Pelo GNRation vai passar a influência pós-rock dos First Breath After Coma, sonoridade que lhes valeu a nomeação para Álbum do Ano da IMPALA ao lado de nomes como Radiohead. Aos leirienses, junta-se o colectivo electrónico Holy Nothing numa viagem pela experimentação com sintetizadores, caixas de groove, ritmos tropicais e ambientes hipnóticos. No sábado, o espaço mítico da cidade de Braga será palco de Luís Severo que, depois de Cara d’Anjo (2015) editou um segundo álbum no qual prova o seu talento para a composição e continua a distribuir músicas inspiradas no amor e na paisagem, e Moullinex, o projecto a solo de Luís Clara Gomes também com novo registo: “Hypersex”, uma carta de amor colectiva de quem acredita que é possível dançar um caminho para um mundo melhor.

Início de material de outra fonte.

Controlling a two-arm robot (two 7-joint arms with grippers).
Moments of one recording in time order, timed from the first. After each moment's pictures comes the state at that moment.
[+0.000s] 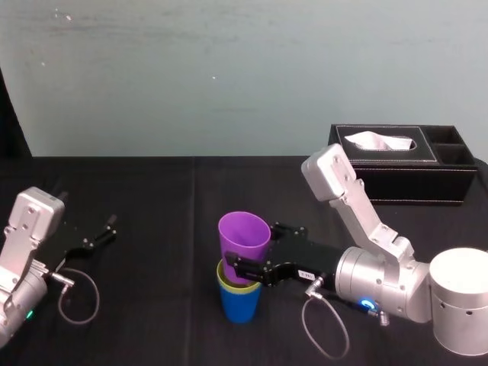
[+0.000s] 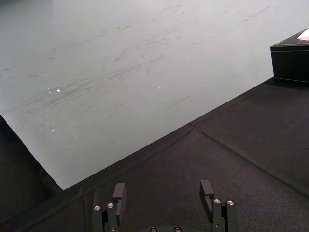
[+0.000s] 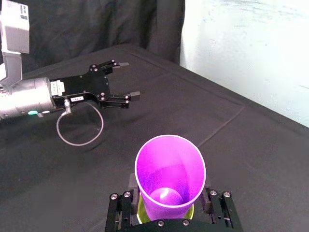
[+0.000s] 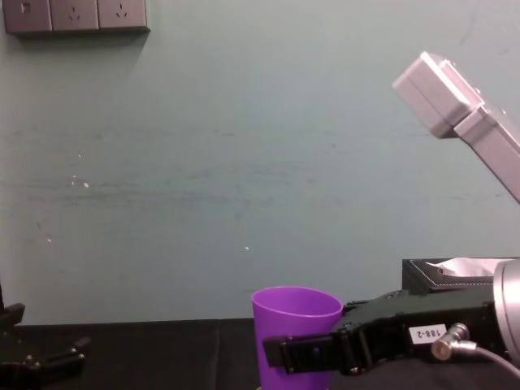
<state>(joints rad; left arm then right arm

Além dos concertos em sala, o Festival Para Gente Sentada volta a levar a música até ao centro da cidade com concertos de Máquina del Amor, o quarteto que junta bateria, teclados e guitarras estridentes numa união de visões que tem como objectivo levar o público a uma experiência inclusiva e futurística, e os bracarenses Ermo que, a tocar em casa, mostram como pode ser difícil definir um género, numa combinação de voz, samples, guitarra e poesia que resulta numa surpreendente e peculiar criatividade.